Justice and SMRs are expected to counter Nextel was fully aware of 220 MHz and below-512 MHz refarming proceedings and the move to mobile phone-dispatch when it agreed to Justice’s demand in 1994 that it stay away from 900 MHz SMR channels.

In addition, Justice likely will argue the relevant market at issue-insofar as antitrust analysis is concerned-is the dispatch market and not the bigger mobile phone market.

Nextel previously argued it has far less spectrum than AT&T Wireless Services Inc. and Sprint PCS, and those mobile phone giants are not restrained to the extent it is by the consent decree. In addition to its core dispatch business, Nextel offers digital mobile telephony and data messaging on cellular-like networks throughout the country.
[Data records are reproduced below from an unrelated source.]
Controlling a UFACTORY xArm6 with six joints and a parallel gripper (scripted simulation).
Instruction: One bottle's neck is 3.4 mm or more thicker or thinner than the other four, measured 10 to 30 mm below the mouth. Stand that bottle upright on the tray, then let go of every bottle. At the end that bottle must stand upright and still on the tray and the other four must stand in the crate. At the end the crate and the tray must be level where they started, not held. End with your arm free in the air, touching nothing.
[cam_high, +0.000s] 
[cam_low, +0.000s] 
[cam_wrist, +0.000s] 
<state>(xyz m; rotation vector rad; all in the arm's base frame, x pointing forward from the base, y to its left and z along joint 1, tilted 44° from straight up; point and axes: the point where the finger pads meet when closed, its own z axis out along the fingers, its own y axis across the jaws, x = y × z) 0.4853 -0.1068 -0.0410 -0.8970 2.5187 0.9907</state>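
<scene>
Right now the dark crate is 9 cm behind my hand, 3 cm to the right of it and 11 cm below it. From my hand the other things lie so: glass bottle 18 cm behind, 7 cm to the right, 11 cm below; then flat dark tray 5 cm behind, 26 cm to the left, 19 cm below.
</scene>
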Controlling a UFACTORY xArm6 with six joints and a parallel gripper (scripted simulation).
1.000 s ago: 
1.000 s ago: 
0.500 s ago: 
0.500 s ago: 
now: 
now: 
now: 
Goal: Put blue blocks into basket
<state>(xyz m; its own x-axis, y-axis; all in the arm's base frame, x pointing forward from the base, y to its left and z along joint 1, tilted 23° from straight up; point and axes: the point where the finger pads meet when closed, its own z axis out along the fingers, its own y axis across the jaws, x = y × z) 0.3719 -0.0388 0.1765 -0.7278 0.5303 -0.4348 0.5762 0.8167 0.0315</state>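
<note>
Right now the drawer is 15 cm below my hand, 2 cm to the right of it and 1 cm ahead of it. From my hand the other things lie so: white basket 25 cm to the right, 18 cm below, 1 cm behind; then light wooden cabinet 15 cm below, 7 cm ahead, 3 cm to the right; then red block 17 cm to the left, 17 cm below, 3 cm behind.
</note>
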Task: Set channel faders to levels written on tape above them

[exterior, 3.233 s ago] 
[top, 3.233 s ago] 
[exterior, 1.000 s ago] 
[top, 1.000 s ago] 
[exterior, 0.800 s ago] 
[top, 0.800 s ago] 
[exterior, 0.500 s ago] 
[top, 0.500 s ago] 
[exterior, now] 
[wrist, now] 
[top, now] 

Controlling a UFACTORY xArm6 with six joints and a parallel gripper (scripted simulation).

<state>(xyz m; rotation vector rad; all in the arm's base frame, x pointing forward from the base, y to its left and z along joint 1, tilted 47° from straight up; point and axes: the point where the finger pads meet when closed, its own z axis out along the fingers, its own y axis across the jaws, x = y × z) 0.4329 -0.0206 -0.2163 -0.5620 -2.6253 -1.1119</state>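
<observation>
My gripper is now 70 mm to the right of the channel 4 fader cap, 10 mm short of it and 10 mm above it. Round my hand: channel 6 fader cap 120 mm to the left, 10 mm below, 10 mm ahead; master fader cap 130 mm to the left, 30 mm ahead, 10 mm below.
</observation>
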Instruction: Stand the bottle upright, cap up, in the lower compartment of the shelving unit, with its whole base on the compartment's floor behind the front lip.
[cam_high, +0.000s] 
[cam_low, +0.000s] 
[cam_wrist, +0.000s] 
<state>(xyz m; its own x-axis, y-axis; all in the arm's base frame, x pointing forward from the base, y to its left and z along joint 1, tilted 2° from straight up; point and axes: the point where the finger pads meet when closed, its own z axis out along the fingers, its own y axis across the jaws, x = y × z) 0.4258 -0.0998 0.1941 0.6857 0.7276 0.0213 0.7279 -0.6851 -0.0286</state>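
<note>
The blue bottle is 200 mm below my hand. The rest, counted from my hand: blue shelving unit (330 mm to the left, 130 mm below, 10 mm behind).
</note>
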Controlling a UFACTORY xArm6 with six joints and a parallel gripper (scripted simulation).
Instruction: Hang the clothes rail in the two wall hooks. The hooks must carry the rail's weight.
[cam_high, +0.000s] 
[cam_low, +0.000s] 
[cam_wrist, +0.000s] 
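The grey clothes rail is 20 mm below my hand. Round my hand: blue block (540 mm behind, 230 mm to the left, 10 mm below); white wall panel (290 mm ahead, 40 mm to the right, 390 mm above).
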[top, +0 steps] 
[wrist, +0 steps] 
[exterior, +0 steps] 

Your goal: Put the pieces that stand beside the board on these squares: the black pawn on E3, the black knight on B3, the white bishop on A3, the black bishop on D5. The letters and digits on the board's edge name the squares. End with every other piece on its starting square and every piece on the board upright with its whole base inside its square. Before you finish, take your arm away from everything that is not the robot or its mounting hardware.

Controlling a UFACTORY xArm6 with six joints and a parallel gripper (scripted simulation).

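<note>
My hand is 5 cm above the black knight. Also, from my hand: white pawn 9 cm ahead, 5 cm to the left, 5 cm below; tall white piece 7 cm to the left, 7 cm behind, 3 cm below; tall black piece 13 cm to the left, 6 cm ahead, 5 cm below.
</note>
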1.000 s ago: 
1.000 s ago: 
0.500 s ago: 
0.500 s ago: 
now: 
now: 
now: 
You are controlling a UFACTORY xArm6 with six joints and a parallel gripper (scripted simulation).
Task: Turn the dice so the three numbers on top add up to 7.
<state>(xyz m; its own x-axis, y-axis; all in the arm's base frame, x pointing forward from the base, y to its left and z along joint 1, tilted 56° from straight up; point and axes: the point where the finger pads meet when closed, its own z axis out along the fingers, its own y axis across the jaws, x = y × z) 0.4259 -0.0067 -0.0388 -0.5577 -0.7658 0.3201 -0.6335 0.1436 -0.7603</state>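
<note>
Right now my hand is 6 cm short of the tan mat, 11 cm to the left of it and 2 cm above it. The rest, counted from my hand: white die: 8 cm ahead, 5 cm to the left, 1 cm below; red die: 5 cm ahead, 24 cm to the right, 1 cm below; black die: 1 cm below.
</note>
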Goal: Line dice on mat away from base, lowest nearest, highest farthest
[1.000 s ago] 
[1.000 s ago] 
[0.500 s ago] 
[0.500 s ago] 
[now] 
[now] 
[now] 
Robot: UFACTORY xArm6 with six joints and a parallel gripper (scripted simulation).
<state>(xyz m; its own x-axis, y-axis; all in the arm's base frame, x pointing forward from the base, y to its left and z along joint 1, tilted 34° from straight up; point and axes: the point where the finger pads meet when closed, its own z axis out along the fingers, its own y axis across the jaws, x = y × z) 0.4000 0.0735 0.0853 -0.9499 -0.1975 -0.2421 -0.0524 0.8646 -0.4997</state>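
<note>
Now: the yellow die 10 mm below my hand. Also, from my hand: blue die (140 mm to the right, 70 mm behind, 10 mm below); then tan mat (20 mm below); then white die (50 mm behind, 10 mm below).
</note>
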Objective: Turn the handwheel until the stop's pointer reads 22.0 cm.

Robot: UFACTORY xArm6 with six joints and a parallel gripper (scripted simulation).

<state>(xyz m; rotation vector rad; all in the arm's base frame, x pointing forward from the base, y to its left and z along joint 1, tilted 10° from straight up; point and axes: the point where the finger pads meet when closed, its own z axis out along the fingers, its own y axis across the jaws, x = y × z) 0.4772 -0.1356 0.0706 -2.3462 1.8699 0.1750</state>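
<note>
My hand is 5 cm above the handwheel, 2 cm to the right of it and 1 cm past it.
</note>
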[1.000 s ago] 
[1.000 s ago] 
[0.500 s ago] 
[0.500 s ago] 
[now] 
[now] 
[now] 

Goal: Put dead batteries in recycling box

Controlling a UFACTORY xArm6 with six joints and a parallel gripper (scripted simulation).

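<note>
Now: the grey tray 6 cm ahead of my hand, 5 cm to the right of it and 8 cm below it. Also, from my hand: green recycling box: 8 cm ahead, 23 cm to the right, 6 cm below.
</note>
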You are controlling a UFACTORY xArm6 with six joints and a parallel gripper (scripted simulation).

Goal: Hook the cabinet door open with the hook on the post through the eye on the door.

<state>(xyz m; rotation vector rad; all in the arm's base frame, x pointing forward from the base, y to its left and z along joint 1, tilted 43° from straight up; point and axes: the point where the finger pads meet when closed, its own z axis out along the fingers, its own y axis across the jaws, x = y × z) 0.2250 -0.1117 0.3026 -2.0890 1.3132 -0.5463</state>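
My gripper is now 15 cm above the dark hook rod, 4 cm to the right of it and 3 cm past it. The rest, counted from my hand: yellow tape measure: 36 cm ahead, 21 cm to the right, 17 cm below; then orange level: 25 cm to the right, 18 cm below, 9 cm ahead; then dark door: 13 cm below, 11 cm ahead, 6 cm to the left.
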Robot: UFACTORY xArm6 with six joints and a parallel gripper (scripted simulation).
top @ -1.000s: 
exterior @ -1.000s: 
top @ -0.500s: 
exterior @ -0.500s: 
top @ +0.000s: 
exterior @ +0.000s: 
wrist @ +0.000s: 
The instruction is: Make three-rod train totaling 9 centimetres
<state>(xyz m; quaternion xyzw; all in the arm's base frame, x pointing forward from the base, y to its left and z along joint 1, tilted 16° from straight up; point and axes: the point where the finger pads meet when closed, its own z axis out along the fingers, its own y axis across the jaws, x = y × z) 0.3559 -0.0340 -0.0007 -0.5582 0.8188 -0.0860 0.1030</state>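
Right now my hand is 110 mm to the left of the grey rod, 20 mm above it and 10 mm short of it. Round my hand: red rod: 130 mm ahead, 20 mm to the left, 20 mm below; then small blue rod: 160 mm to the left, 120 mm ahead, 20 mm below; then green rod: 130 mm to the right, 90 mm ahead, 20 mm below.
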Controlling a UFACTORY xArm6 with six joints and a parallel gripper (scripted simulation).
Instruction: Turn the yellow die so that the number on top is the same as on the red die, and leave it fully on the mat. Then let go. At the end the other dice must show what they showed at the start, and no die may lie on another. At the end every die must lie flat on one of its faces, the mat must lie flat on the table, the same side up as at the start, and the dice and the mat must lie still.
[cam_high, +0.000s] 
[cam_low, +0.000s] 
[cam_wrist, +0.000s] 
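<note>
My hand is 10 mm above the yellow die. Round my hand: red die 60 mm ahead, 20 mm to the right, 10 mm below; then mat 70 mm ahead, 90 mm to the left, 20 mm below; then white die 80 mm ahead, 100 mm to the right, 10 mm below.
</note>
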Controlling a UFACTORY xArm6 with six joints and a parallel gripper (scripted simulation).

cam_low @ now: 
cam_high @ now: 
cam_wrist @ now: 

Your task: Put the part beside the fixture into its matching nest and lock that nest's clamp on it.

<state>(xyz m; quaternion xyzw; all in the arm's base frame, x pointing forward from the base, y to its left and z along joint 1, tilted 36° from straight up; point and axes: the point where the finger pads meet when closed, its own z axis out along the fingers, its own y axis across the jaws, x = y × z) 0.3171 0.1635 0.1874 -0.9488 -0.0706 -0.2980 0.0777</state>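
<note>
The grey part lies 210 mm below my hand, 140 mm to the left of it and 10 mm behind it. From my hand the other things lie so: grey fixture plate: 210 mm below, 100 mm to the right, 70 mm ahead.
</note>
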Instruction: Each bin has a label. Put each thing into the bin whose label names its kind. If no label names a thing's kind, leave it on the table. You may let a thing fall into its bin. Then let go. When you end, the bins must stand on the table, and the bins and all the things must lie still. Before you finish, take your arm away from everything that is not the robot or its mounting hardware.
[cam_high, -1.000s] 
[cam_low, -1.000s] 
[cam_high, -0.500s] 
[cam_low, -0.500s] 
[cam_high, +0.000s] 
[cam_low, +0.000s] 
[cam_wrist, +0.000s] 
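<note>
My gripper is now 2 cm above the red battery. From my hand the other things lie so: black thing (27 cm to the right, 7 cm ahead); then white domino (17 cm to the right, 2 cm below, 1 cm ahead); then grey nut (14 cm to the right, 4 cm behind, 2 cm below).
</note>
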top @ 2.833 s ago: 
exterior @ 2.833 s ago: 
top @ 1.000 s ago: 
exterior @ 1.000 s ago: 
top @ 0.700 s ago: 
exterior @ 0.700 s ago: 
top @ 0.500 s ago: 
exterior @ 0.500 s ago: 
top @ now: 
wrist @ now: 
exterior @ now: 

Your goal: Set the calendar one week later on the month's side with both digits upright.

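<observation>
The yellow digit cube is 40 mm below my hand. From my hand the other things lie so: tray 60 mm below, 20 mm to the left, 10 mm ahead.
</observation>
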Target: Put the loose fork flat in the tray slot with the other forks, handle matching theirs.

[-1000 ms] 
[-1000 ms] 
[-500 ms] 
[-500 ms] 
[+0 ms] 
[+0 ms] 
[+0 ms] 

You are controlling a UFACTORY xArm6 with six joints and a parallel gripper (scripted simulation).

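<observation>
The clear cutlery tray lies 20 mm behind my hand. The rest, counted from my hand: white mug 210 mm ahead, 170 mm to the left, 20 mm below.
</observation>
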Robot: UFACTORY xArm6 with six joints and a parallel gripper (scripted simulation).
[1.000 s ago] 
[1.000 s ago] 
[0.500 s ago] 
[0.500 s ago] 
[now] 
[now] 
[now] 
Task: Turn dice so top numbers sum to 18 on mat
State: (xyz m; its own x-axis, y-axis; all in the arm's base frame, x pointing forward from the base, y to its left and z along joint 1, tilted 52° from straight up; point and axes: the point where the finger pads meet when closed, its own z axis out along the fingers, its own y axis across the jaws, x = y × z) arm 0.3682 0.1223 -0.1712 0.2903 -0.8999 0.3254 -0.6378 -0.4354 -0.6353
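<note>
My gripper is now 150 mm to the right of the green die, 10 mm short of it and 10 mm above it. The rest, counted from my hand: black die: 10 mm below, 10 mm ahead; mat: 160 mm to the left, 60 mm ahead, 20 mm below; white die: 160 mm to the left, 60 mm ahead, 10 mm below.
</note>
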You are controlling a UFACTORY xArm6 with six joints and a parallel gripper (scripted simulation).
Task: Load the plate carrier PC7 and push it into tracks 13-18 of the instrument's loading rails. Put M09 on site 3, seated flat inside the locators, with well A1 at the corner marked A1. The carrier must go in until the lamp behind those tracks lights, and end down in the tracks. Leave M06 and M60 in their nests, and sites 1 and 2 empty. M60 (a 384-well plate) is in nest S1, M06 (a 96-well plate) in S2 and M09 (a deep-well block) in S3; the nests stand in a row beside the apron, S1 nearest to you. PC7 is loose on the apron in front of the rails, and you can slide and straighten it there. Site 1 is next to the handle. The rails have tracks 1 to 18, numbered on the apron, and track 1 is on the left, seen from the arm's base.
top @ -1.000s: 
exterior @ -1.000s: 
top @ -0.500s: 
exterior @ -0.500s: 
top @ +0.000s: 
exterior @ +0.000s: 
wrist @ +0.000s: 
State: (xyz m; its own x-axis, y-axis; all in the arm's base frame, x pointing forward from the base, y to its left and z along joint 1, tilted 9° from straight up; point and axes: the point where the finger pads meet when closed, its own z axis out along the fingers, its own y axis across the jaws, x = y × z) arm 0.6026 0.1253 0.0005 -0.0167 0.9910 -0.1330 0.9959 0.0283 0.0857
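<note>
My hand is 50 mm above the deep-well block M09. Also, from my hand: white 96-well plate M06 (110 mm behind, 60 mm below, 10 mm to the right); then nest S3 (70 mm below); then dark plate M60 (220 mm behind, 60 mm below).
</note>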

A coalition of SMRs, led by Mobex Communication Inc., are taking an aggressive approach to the Nextel decree case. In addition to SMR licenses covered by the 1995 decree, the SMRs want Justice to extend its antitrust probe to those licenses in the Geotek transaction not subject to the decree.

“If Nextel is permitted to consolidate the 900 MHz band, like it consolidated the 800 MHz band, there never will be competition in the dispatch industry. This coalition is not about helping any particular competitor; it is about helping competition itself,” said John Reardon, director of the Alliance for Radio Competition and general counsel for Mobex.

Mobex, the No. 3 provider with 50,000 units, failed to outbid Nextel for Geotek’s licenses, despite offering to pay slightly more than Nextel for the 191 licenses.